EXERCISE INSTRUCTIONS: Word for word, repeat each record that follows.

Recorded data:
========

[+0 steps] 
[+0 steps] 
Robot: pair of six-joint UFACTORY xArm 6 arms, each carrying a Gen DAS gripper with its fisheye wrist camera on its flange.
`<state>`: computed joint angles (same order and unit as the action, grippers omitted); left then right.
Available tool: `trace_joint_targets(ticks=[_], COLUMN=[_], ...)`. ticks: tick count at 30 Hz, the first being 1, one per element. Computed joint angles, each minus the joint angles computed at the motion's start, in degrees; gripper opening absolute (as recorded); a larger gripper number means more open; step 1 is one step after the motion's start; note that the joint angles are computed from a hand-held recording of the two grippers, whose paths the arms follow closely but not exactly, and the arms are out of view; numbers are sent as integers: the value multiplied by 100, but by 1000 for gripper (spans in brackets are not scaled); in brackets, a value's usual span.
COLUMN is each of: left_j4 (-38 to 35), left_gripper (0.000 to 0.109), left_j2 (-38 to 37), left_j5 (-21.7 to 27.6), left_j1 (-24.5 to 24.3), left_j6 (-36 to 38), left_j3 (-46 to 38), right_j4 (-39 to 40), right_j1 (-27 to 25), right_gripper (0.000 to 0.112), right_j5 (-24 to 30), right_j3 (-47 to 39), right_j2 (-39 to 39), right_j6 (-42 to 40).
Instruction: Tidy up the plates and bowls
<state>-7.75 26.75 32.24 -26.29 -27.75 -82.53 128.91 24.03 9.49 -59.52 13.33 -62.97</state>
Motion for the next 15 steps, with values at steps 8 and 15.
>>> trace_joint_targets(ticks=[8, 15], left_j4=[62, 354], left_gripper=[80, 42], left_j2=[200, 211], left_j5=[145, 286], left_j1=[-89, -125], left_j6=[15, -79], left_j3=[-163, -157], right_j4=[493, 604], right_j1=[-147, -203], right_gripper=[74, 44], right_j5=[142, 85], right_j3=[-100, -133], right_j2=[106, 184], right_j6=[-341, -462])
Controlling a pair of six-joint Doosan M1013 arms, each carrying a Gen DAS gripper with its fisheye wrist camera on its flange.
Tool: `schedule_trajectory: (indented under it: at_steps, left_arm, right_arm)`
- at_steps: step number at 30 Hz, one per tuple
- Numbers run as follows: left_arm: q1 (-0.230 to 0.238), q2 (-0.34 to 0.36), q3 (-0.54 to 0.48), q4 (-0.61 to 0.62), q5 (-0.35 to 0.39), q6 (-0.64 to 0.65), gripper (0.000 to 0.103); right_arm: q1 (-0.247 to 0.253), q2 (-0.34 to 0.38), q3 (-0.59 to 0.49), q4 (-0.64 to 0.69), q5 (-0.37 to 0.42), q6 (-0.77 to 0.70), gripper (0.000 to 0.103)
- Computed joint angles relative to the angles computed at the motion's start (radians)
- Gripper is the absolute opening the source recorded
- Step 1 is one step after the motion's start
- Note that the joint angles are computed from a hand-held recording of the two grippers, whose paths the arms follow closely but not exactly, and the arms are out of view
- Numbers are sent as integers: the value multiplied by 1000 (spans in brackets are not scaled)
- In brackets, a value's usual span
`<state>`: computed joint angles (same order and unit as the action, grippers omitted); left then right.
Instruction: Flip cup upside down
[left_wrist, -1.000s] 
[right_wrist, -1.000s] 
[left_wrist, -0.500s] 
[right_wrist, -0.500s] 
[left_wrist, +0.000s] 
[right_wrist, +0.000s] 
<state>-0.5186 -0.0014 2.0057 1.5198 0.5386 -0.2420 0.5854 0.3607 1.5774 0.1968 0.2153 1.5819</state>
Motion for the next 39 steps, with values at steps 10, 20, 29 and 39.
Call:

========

SOLUTION FOR THIS TASK:
[+0 steps] 
[+0 steps] 
Robot: pair of six-joint UFACTORY xArm 6 arms, each carrying a Gen DAS gripper with its fisheye wrist camera on its flange.
`<state>`: computed joint angles (same order and unit as the action, grippers omitted); left then right.
Available tool: `trace_joint_targets(ticks=[_], COLUMN=[_], ...)`. ticks: tick count at 30 Hz, the first being 1, one per element. Computed joint angles, each minus the joint angles computed at the motion's start, in degrees; gripper opening absolute (as recorded); a larger gripper number means more open; step 1 is one step after the motion's start; note that the joint angles are computed from a hand-held recording of the two grippers, whose paths the arms follow closely but not exactly, and the arms are out of view; numbers are sent as integers: the value multiplied by 100, but by 1000 for gripper (spans in brackets are not scaled); in brackets, a value's usual span.
COLUMN is each of: left_j4 (-38 to 35), left_gripper (0.000 to 0.109), left_j2 (-38 to 37), left_j5 (-21.7 to 27.6), left_j1 (-24.5 to 24.3), left_j6 (-36 to 38), left_j3 (-46 to 38), right_j4 (-39 to 40), right_j1 (-27 to 25), right_gripper (0.000 to 0.112), right_j5 (-24 to 30), right_j3 (-47 to 39), right_j2 (-39 to 39), right_j6 (-42 to 40).
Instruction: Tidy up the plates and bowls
<state>-7.75 26.75 32.24 -26.29 -27.75 -82.53 128.91 24.03 9.49 -59.52 13.33 -62.97</state>
Motion for the next 15 steps, with values at steps 8 and 15.
>>> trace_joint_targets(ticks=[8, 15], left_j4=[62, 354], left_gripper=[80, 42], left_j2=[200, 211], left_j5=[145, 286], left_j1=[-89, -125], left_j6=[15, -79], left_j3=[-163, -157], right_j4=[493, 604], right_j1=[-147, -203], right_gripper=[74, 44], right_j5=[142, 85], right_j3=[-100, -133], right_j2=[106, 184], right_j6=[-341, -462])
Controlling a pair of six-joint Doosan M1013 arms, each carrying a Gen DAS gripper with its fisheye wrist camera on its flange.
Tool: `schedule_trajectory: (indented under it: at_steps, left_arm, right_arm)`
- at_steps: step number at 30 Hz, one per tuple
- Numbers run as follows: left_arm: q1 (-0.230 to 0.238), q2 (-0.34 to 0.36), q3 (-0.54 to 0.48), q4 (-0.61 to 0.62), q5 (-0.35 to 0.39), q6 (-0.64 to 0.65), gripper (0.000 to 0.103); right_arm: q1 (-0.247 to 0.253), q2 (-0.34 to 0.38), q3 (-0.59 to 0.49), q4 (-0.64 to 0.69), q5 (-0.37 to 0.42), q6 (-0.77 to 0.70), gripper (0.000 to 0.103)
- Computed joint angles relative to the angles computed at the motion's start (radians)
- Gripper is the absolute opening the source recorded
- Step 1 is one step after the motion's start
- Note that the joint angles are computed from a hand-held recording of the two grippers, whose paths the arms follow closely but not exactly, and the arms are out of view
- Numbers are sent as integers: the value multiplied by 1000 (spans in brackets are not scaled)
- In brackets, a value's usual span
`<state>`: computed joint angles (same order and unit as the action, grippers omitted); left then right.
Instruction: Flip cup upside down
[left_wrist, -1.000s] 
[right_wrist, -1.000s] 
[left_wrist, -0.500s] 
[right_wrist, -0.500s] 
[left_wrist, +0.000s] 
[right_wrist, +0.000s] 
<state>-0.5186 -0.0014 2.0057 1.5198 0.5386 -0.2420 0.5854 0.3607 1.5774 0.1968 0.2153 1.5819</state>
Motion for the next 39 steps, with values at steps 10, 20, 29 and 39.
Call:

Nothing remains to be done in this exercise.